Jeremy Kyle: Sanctimonious dick.

Selling your virginity: I hate you people because i wish i'd thought of it first.

Manipulative people who are rubbish at it: It's an insult to my intelligence. However, if you're any good...

Fake dreads: Your hair looks like a fucking mop.

When a fly comes into my house: Do you pay rent? No. PISS OFF!

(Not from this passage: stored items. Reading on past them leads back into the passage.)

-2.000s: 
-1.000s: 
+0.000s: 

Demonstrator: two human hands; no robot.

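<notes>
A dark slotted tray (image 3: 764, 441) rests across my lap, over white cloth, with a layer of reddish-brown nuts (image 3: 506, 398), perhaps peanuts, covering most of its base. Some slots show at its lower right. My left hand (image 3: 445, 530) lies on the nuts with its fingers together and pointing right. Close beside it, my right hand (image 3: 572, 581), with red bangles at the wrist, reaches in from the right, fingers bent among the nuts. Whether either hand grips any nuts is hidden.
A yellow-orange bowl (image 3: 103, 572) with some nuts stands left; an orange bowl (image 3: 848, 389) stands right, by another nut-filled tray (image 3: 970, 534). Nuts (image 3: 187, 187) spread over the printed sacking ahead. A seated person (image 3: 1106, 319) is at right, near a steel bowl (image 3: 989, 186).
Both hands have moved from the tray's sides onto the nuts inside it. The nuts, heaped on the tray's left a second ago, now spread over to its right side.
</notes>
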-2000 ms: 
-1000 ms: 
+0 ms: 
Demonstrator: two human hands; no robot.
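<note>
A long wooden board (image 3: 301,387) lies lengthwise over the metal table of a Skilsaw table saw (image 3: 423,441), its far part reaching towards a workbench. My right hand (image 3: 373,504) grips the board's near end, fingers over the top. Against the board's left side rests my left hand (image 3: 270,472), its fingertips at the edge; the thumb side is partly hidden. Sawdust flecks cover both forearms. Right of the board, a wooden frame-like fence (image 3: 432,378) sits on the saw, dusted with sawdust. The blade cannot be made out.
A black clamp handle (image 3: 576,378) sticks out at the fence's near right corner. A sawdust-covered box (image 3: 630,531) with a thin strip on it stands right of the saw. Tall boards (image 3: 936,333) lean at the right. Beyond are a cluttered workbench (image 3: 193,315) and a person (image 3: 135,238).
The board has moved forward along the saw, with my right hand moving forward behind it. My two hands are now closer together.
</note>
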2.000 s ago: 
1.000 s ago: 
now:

People who are proud of being ignorant: I have been to the forest today & picked some VERY special (by special i mean poisonous) mushrooms... How about you come to mines for dinner. I promise, you'll never feel hungry again (muhahahaha)

Our rent officer: If i was a dude i'd tell her to suck my...

Fromage frais: It's yogurt.

Thongs: If you wanna see my arse you're gonna have to take my knickers off.

People who see tattoo's as a form of self harm: Beauty is pain... You fucking donkey.

Cotton wool: Makes my teeth hurt

Above inflation price rises: I will shoplift.

"You can't have your cake & eat it too": What's the point of having a cake if you're not going to eat it?

People who think they know everything about life, yet they still live with their mummy.

People (men) who whistle to get my attention: I am not a dog.

How myspace has "impervious" as a mood, but not moany.

Uniqlo: It's a Japanese GAP

American Apparel: It's a colourful GAP

GAP: Is boring

Big Lip Surgery: You look like anything...

Cheap perfume: Smells like air freshener

Monroe piercing: Looks like snot (on most people)

Guinea pigs, gerbils, hamsters: Are rats.

Half ton son, half ton mum, half ton's worth of indifference from me.

The smiley with sunglasses on. What does one use it for? The most stupid smiley ever.

Doormen who won't let me into a club sans passport: A: I'm not getting on a plane you dickhead. B: You've seen my passport numerous times you dickhead. C: I'm probably older than you-you DICKHEAD!

People who describe me as a "weirdo" due to how i look & think: I'm special so-PISS OFF!

Spending the last of my cash on something i didn't need, then losing it.

The term term "mo money mo problems": You have alot more without it.